EXERCISE PROMPT. What you give back must match the data exactly, minus the pictures.
○ ○ ○ ○ ○
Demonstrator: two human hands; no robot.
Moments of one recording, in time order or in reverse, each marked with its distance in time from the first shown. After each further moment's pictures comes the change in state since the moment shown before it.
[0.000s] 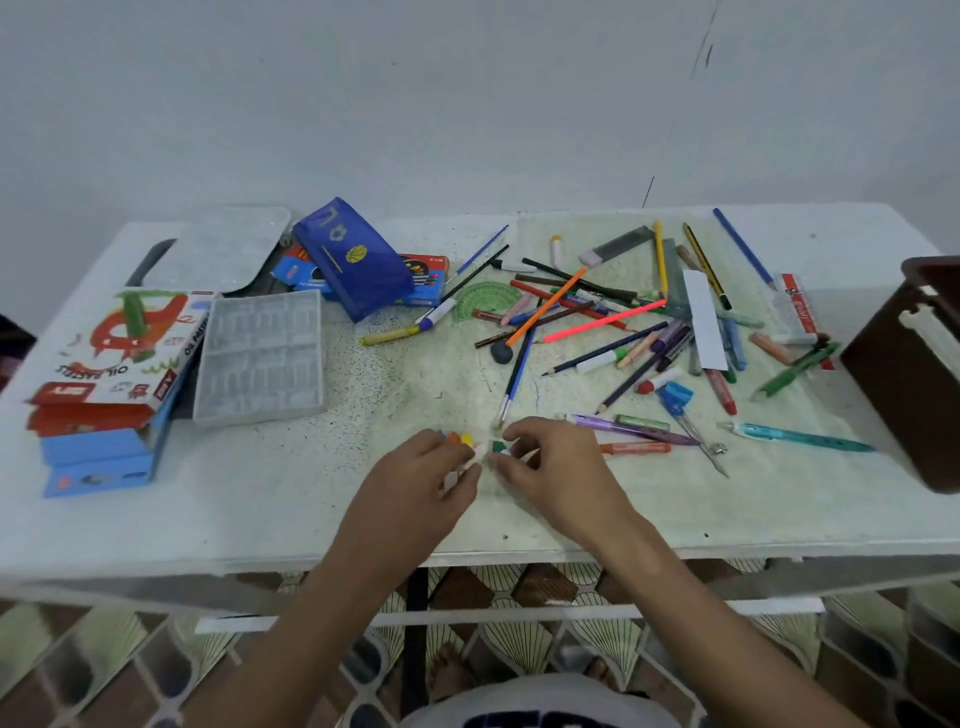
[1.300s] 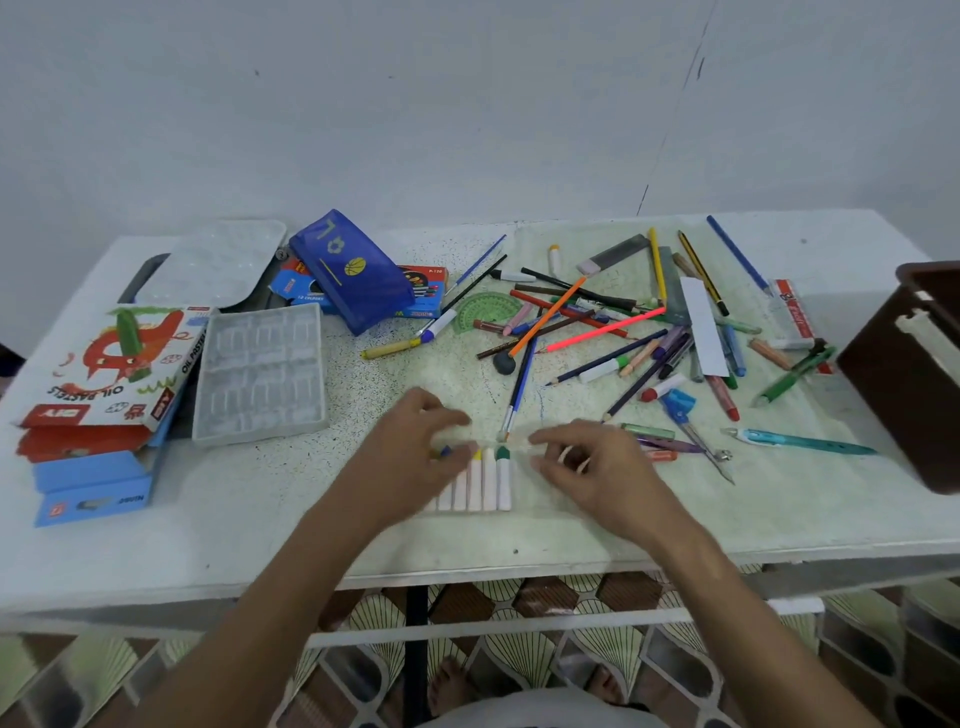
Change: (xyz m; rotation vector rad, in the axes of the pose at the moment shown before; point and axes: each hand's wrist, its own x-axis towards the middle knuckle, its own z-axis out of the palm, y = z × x) left_hand 0.046 -0.032 -0.010 -0.042 -0.235 -0.101; right_hand -0.001 0.011 -0.031 0.072 -0.057 -0.011
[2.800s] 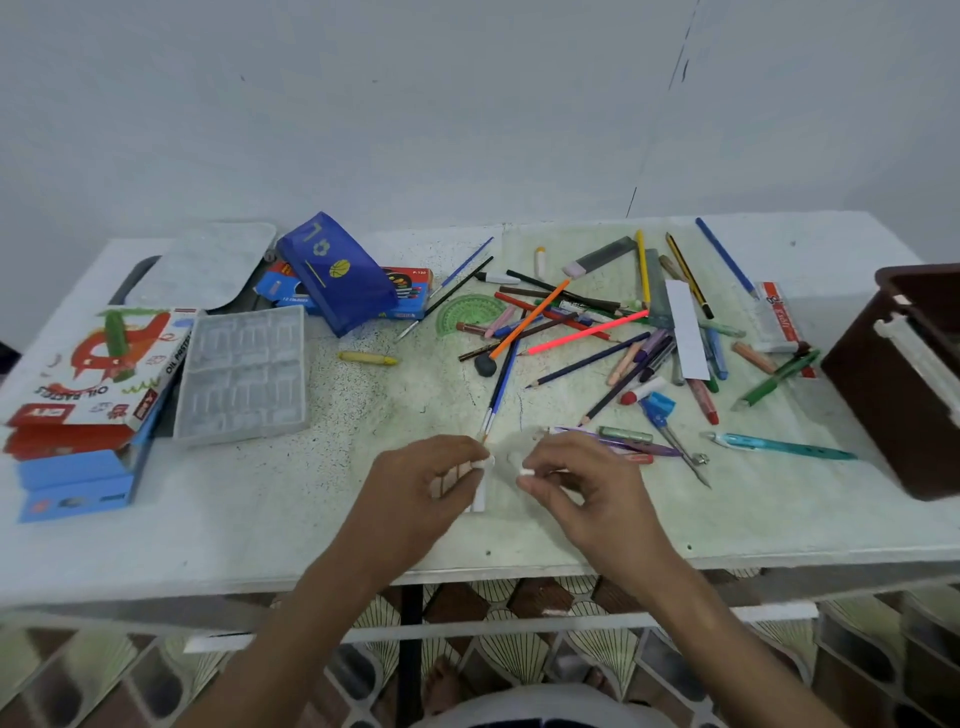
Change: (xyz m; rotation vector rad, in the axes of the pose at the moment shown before) left_hand -0.030 0.037 0.022 -0.248 0.207 0.108; right_hand -0.023 0.019 0.002 0.169 0.188 -0.338
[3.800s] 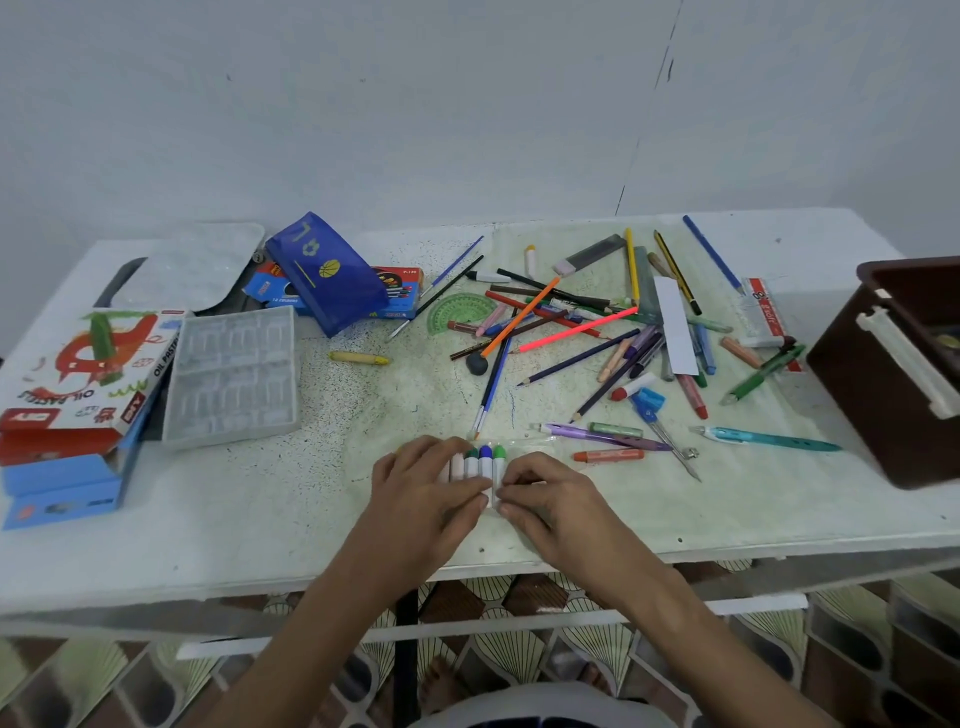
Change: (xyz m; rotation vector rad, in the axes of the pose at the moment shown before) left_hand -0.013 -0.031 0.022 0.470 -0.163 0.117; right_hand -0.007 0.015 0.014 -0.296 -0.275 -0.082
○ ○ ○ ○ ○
EXERCISE ANSWER.
Demonstrator: two human hands; no robot.
Moments of one recording, in time order or in reverse, each marked with its distance in time from the first shown. After each further moment's pictures comes the change in state since the moment shown before it.
[0.000s] 
[1.300s] 
Change: (xyz m; rotation vector rad, in the axes of the pose at the moment shown before; point and axes: each hand's wrist, its own x-axis towards the middle knuckle, its own z-axis out of the palm, y = z × x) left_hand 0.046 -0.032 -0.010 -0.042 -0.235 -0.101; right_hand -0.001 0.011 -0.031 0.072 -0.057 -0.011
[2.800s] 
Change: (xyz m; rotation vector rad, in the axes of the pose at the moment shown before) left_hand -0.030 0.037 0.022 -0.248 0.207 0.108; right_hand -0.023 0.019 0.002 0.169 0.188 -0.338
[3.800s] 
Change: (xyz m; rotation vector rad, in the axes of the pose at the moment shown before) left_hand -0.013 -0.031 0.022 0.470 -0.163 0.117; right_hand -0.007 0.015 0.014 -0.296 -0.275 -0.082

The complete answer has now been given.